Copy out the data exactly, leaving the pictures behind.

*** STORED DATA ***

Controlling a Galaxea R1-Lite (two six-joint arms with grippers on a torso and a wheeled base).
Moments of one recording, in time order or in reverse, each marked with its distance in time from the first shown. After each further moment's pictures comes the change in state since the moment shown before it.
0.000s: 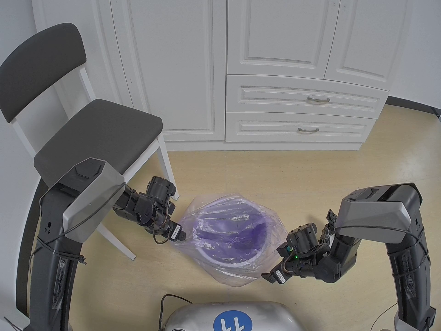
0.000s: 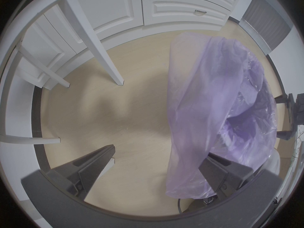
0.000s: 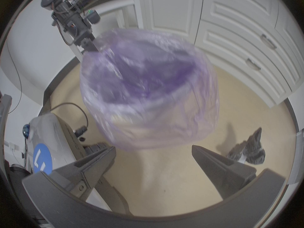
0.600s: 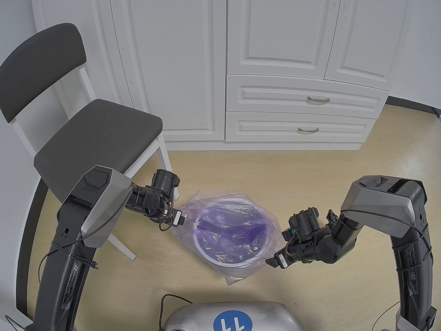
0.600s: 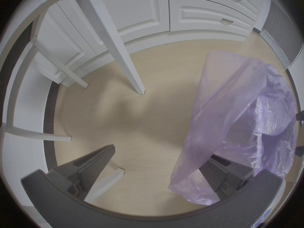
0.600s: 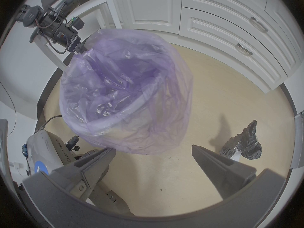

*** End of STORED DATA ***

**RESPONSE:**
Controlling a Galaxea R1-Lite (two six-joint arms with grippers on a torso and a wheeled base).
Moments of one recording, in time order or in reverse, each marked with its distance in time from the first shown. After each further moment's pictures comes the change in state since the moment shown before it.
0.000s: 
0.000s: 
0.000s: 
0.600s: 
0.600s: 
0.600s: 

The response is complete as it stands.